When you were in Statistics 101, and the Professor said ok, we are now going to learn about the Central Limit Theorem, did you tune out? Did you sarcastically say when is someone going to grab me and order me to tell them about the Central Limit Theorem? Come on, admit it, you did. Well, so did I – I was 18 years old, and couldn’t care less.
Well, you know what? Understanding the Central Limit Theorem has really big implications for big data analytics. Check out this 20 minute video, and you’ll see that by applying the Central Limit Theorem and some statistical theory, you can approximate the results of an expensive multi-server implementation for interrogating really large databases.
I’ll show you how you can obtain very precise estimates on really large databases by simply applying some basic statistics you should have learned Freshman year (but you were too busy partying, weren’t you?)
stay tuned, I’ll be coming out with a big data analytics class in the New Year. If you want to learn more about SQL, programming, open source GIS, or Manifold, check out courses at www.gisadvisor.com.
Powerful video, Art, I remember doing something similar using a Monte Carlo simulation that was moved to a HP calculator. Using the central limit theorem, I was able to get as good results as a computer with lots of speed and a huge memory (compared to the calculator). I got the idea from an article in a technical magazine that created a Monte Carlo simulation using a Basic program running on a Commodore 64.
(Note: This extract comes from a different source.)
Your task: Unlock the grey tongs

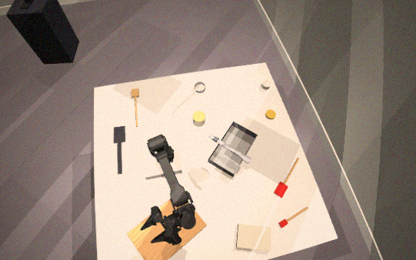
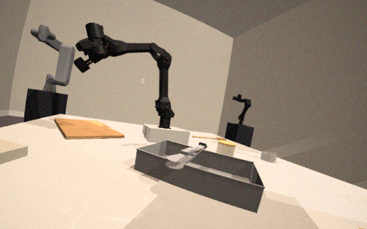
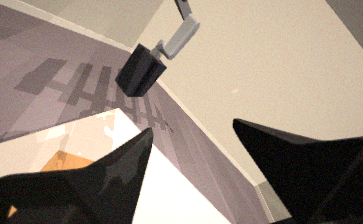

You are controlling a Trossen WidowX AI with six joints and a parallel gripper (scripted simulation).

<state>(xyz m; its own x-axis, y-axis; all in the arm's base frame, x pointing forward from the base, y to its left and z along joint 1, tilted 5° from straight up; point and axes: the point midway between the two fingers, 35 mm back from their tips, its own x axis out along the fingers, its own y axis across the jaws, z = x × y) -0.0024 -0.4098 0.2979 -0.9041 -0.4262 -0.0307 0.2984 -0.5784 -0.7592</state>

Wow, shows my age. Lots of fun in those days.
I wish you had been a professor in my college days. I would have loved your courses.
thanks, Ron. I actually deleted your first two posts since the video is resolved now. And yes, I noted to a friend that a lot of what we are doing today with big data is the same stuff we were doing 30-40 years ago because the data was too big (20MB)!! So, we have just increased our volume, and find ourselves returning to the same tricks we used in the past.